►

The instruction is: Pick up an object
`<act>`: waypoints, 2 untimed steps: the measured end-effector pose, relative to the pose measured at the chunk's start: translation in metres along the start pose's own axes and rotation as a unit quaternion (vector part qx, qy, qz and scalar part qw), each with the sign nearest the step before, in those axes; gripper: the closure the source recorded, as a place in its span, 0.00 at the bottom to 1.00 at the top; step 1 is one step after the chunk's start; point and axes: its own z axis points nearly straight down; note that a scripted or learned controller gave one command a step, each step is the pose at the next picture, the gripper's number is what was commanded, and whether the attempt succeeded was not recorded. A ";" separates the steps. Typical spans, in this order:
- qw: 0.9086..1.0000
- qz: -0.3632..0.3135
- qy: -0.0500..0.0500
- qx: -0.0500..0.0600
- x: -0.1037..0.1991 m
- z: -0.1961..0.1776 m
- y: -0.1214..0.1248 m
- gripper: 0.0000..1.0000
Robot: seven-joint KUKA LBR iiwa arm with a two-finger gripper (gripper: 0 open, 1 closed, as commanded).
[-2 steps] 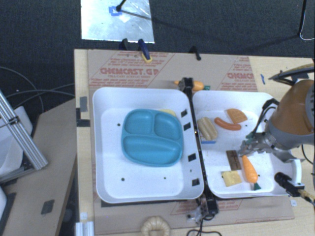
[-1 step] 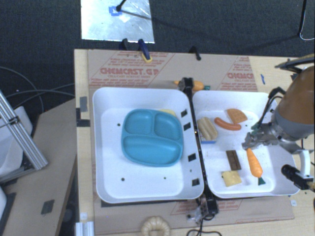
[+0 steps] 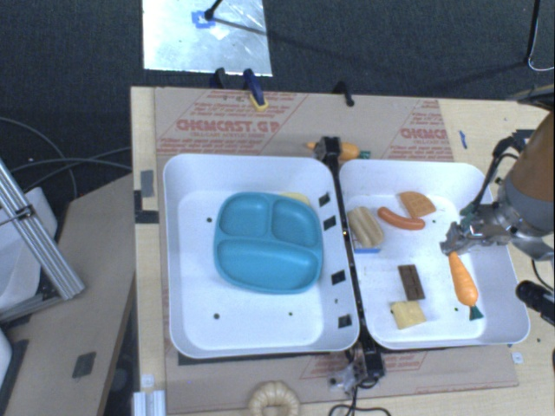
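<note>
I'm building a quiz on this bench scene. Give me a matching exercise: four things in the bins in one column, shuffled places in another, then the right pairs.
Things:
1. blue plate
2. carrot
3. sausage
4. chocolate bar

Places:
A. right bin, beside the hand
B. left bin, middle
C. right bin, just above the yellow cheese piece
D. right bin, below the toast slice

Pairs: 1-B, 2-A, 3-D, 4-C
</note>
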 end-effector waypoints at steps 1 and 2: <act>1.000 0.000 0.000 0.001 0.000 -0.016 0.001 1.00; 1.000 -0.002 0.001 0.000 0.028 -0.025 0.052 1.00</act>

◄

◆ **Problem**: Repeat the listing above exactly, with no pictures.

◆ **The answer**:
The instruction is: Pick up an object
`<act>`: waypoints, 2 untimed steps: the measured end-effector pose, relative to the pose measured at the chunk's start: translation in metres along the start pose's own axes and rotation as a unit quaternion (vector part qx, qy, qz and scalar part qw), each with the sign nearest the step before, in those axes; gripper: the closure the source recorded, as a place in its span, 0.00 at the bottom to 1.00 at the top; step 1 is one step after the chunk's start; point and axes: its own z axis points nearly straight down; note that a scripted or learned controller gave one command a step, each step is the pose at the next picture, the gripper's number is what was commanded, and whether the attempt succeeded was not recorded. A ";" separates the steps. Typical spans, in this order:
- qw: 0.9086..1.0000
- qz: -0.3632..0.3135
- qy: -0.0500..0.0500
- qx: -0.0500..0.0600
- x: -0.1037..0.1991 m
- z: -0.1961..0.1776 m
- y: -0.1214..0.1248 m
- gripper: 0.0000..1.0000
Robot: seven-joint KUKA LBR iiwa arm with a two-finger gripper (gripper: 0 open, 1 closed, as commanded).
[-2 steps] 
[-1 step] 
[+0 steps] 
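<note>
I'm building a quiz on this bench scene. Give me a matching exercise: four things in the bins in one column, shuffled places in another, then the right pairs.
Things:
1. blue plate
2. carrot
3. sausage
4. chocolate bar

Places:
A. right bin, beside the hand
B. left bin, middle
C. right bin, just above the yellow cheese piece
D. right bin, below the toast slice

Pairs: 1-B, 2-A, 3-D, 4-C
</note>
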 end-effector waypoints at steps 1 and 2: <act>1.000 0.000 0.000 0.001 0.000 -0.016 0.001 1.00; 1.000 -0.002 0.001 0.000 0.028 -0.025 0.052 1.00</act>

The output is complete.